PROMPT
Where in the data does the word "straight" appear? Find those lines and copy them.

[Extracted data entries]
* * *
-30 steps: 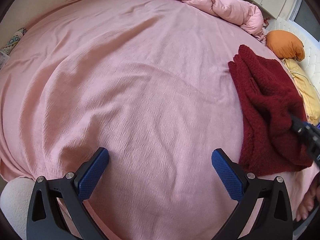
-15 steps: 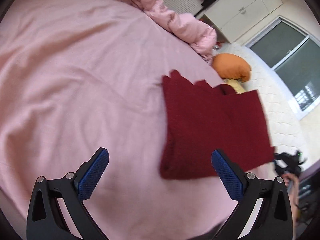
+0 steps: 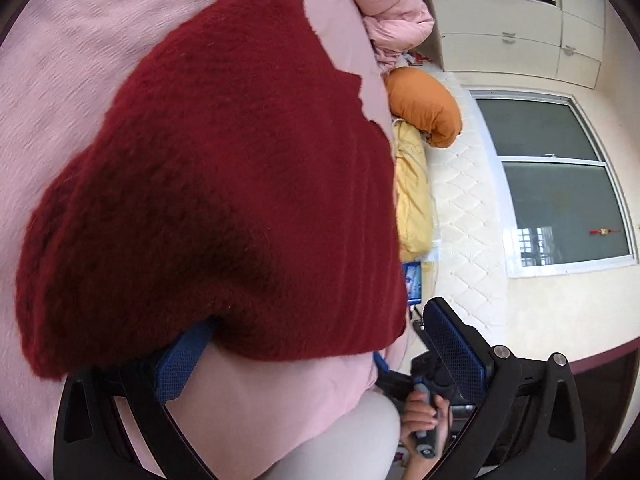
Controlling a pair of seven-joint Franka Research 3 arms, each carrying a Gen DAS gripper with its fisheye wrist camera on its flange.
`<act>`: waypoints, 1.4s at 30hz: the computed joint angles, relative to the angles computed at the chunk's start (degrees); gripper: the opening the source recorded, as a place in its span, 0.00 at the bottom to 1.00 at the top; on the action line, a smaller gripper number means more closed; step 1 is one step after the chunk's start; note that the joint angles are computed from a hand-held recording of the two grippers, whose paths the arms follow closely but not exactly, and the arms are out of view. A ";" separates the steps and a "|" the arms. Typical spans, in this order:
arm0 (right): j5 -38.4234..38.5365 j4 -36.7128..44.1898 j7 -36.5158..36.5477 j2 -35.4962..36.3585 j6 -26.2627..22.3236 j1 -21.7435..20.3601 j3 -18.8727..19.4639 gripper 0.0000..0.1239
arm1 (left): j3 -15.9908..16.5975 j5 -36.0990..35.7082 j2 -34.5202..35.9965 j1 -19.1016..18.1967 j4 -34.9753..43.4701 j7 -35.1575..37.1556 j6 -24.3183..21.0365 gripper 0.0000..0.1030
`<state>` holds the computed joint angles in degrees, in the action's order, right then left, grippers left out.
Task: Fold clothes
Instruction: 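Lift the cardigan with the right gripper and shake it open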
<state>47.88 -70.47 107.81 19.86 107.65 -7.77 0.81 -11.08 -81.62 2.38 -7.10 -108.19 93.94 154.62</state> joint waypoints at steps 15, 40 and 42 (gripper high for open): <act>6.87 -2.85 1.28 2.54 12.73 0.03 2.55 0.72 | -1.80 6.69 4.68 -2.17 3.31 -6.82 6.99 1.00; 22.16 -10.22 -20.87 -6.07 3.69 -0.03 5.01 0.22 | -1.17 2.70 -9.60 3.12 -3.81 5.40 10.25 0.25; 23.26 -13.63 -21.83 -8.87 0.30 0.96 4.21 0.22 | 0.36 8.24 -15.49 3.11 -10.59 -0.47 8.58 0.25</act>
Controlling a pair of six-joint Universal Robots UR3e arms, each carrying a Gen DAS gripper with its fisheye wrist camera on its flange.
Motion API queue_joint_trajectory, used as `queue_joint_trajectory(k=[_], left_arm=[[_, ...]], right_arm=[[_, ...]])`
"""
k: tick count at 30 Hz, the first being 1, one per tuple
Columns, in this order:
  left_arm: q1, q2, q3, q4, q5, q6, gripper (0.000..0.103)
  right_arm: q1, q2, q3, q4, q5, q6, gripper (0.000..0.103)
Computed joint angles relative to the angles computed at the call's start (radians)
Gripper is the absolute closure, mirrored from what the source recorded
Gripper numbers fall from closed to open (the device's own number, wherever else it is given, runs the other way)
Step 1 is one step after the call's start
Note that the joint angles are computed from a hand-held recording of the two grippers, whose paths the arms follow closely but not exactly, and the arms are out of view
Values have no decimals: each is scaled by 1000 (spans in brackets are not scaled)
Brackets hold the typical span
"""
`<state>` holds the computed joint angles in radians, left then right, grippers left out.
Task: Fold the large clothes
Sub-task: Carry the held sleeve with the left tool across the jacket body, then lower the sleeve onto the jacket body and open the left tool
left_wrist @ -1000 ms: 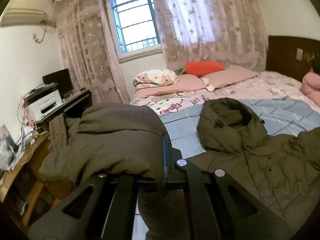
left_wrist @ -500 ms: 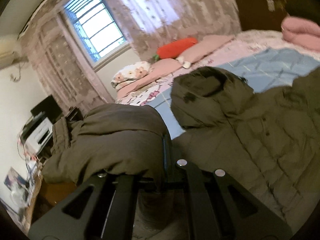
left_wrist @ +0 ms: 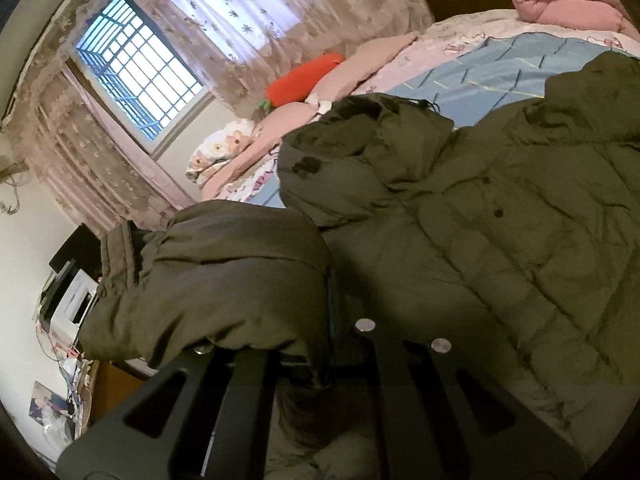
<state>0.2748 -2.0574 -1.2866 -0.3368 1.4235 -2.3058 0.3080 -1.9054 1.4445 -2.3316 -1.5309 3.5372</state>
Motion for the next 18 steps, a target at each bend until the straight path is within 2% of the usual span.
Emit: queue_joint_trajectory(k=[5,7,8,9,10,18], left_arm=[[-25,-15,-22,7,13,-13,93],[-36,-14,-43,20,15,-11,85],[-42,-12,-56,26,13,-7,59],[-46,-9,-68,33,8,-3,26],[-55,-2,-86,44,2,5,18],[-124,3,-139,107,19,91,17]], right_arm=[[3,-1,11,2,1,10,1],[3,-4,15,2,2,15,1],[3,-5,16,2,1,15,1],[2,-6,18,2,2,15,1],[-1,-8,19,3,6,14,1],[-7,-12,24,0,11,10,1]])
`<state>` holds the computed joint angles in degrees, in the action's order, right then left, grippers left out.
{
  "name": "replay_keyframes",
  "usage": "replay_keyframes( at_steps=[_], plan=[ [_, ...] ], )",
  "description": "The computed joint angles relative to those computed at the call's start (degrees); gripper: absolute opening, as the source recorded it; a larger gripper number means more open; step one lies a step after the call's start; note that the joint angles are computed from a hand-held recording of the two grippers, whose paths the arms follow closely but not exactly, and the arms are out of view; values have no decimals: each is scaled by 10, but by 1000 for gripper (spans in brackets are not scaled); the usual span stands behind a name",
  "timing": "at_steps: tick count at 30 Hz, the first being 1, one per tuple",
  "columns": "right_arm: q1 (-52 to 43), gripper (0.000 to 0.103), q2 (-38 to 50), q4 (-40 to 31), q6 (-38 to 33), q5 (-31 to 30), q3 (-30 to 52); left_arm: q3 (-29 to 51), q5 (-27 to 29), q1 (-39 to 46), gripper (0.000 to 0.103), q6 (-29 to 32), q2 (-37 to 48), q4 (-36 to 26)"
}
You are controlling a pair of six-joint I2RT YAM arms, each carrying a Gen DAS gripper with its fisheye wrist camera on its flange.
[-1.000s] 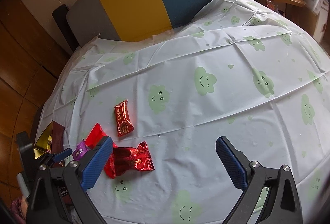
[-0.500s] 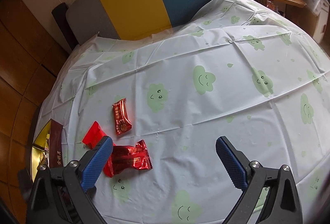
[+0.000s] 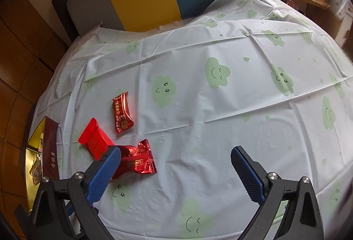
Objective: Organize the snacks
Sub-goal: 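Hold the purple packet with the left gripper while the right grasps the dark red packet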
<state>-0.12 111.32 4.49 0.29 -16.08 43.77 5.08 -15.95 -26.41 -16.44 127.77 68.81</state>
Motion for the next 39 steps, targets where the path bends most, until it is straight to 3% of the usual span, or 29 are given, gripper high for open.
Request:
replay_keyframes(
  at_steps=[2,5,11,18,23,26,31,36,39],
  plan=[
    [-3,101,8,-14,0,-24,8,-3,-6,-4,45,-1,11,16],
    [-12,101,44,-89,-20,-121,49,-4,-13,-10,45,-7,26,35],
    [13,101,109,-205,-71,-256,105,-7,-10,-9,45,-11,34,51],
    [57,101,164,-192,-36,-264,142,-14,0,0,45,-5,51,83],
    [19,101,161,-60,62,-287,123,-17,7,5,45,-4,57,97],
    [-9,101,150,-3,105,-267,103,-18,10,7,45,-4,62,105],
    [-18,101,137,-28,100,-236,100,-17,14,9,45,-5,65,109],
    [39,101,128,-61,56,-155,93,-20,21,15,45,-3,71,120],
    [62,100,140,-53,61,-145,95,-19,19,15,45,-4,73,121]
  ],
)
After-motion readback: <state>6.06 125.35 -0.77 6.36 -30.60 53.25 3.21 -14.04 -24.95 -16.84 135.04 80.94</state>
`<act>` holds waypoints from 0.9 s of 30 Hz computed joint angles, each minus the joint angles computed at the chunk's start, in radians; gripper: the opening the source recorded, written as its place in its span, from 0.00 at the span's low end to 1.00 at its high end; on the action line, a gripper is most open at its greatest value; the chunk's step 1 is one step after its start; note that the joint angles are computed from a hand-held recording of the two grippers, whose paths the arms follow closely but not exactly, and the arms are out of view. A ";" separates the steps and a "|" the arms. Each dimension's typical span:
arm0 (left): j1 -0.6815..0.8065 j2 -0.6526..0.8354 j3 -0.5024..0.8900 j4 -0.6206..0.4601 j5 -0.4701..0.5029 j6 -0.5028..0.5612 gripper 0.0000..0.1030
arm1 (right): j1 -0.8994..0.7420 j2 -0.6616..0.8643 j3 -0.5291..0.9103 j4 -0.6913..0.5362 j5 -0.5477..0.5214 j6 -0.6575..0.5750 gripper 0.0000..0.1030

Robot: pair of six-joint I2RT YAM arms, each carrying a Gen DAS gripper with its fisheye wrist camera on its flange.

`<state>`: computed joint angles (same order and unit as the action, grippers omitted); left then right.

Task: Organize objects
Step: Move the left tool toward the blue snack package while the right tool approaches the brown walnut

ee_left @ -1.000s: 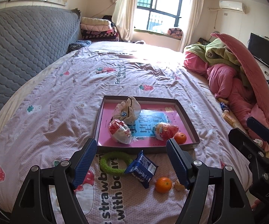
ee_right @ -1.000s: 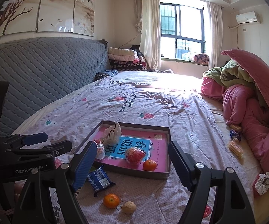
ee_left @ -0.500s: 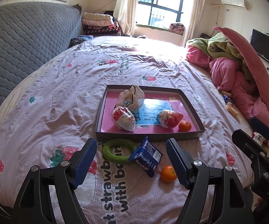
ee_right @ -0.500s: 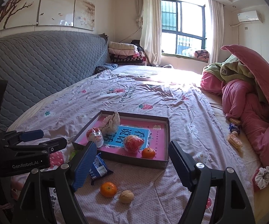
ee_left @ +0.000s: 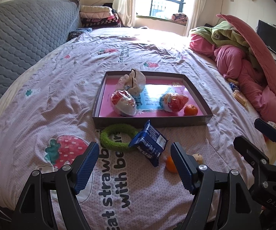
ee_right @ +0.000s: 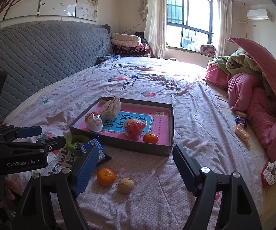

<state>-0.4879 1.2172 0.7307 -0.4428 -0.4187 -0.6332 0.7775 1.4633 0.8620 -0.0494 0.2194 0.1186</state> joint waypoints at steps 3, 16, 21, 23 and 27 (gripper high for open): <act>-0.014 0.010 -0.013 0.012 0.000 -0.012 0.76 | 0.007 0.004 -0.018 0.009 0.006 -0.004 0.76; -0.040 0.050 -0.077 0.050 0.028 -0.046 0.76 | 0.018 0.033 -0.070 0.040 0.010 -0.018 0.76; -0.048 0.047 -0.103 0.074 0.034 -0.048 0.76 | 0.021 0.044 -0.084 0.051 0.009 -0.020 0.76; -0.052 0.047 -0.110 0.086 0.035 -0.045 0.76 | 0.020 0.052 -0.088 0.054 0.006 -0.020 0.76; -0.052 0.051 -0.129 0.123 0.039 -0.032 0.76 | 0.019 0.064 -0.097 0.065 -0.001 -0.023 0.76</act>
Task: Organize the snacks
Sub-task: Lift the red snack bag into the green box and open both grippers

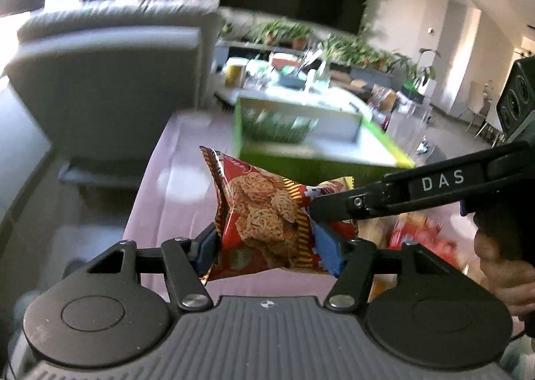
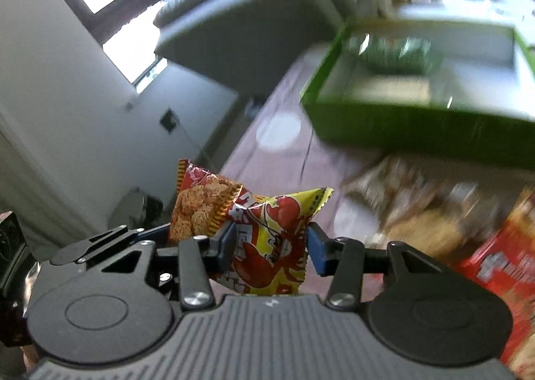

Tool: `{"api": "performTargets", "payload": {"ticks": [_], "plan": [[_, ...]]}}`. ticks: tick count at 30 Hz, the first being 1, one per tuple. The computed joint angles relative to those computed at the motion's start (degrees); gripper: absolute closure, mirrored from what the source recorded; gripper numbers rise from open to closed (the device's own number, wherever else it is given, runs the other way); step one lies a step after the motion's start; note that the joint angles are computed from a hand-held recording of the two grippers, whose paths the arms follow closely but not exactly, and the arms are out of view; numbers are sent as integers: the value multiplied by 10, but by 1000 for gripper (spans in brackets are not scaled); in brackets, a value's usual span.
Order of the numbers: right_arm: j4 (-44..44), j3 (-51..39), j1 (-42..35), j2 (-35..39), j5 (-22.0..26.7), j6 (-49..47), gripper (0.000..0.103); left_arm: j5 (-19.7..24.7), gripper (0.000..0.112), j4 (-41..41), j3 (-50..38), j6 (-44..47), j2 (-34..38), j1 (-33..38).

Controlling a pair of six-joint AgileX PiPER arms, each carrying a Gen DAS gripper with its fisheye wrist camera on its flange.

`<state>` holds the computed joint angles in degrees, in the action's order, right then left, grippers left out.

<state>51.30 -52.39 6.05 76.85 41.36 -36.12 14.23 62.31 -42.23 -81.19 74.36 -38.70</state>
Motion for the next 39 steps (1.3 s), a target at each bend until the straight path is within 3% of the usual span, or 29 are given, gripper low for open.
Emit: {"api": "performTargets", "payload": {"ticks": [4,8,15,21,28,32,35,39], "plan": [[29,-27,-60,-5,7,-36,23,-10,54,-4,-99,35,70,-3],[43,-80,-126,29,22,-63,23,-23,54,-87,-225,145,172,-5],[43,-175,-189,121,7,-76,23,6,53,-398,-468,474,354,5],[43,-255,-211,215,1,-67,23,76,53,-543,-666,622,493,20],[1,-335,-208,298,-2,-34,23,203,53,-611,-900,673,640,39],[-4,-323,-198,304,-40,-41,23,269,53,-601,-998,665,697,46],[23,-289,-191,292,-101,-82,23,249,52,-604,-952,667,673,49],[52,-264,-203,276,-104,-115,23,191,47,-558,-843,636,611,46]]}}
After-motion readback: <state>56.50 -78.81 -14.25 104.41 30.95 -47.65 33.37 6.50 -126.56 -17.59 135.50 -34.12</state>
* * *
PROBLEM SOLUTION
Motion for the next 18 steps, a target at each bend until the straight path is within 2% of the usual span.
Motion for the next 39 steps, targets where the path bends most, until it is straight to 3% of the usual span, or 29 are given, gripper high for open.
Motion for the next 39 steps (1.3 s), a target at each bend until the straight path is within 3% of the usual span, or 29 are given, gripper low for open.

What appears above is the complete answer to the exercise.